Iceland gdp inflation

From 2004 to 2007, Iceland’s average GDP growth was 7.2% annually, partly because the banking sector went on an ill-advised global lending binge.

However during the global crisis, three of Iceland’s largest banks-Glitnir, Landsbanki, and Kaupthing-collapsed, defaulting on US$85 billion of debts in 2008. Economic growth slowed sharply in 2008, and contracted by a huge 7.7% in 2009 and by another 2.8% in 2010. Iceland’s external debt ballooned to ISK14.88 trillion (US$120.9 billion) in 2008, up 99% from a year earlier. It further rose to ISK15.21 trillion (US$123.6 billion) in 2009.

The economy recovered since, with an annual average growth of 3.5% from 2011 to 2019. In line with this, external debt started to fall again. By 2019, the country’s external debt was just ISK 2.32 trillion (US$18.8 billion), according to the Central Bank of Iceland.

Despite the pandemic, the external debt increased only modestly to ISK 2.45 trillion (US$19.9 billion) in Q1 2021.

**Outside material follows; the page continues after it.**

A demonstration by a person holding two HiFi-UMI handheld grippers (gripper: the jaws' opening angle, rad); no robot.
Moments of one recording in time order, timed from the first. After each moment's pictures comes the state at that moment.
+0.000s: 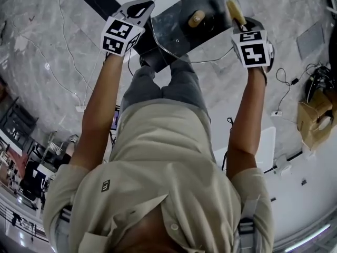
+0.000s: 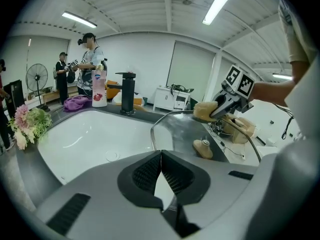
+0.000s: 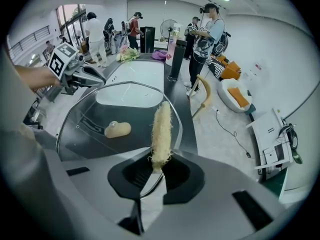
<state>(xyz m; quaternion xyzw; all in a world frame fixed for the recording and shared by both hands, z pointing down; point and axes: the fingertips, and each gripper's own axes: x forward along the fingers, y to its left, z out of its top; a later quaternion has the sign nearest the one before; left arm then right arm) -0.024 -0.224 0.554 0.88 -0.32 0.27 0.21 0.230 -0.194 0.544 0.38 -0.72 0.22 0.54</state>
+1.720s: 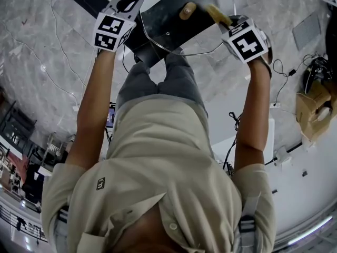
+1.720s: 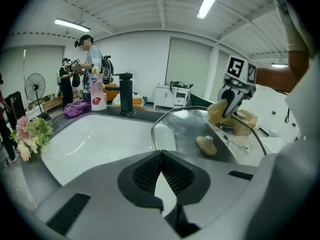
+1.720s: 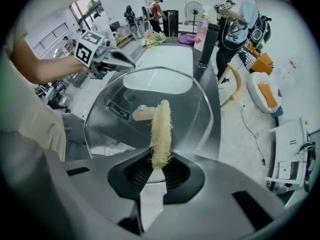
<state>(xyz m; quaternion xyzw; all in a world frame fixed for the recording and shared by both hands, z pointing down) -0.019 -0.228 0.559 0.88 -0.32 0.30 0.18 0.215 -0.144 0.550 0.21 -0.73 0.26 0.60</state>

Though the general government deficit widened to 7.3% of GDP in 2020, a sharp rise from a shortfall of 1.5% in 2019 and surpluses of 0.9% in 2018, 1% in 2017 and 12.5% in 2016, due to a surge in government spending, coupled with lower revenues.

Iceland unemployment

In April 2021, the seasonally-adjusted unemployment rate stood at 8.6%, up from 6.3% in April 2020 and 3.2% two years ago, according to Statistics Iceland.

With a population of only 364,000 in 2020, Iceland is one of the wealthiest and most developed countries in the world. GDP per capita is currently at US$65,000. This small country has also low taxes compared to other OECD countries. The economy is heavily dependent on fishing, which provides 40% of export revenues and employs 7% of the workforce. However in recent years, the country diversified into manufacturing and service industries - most notably, tourism.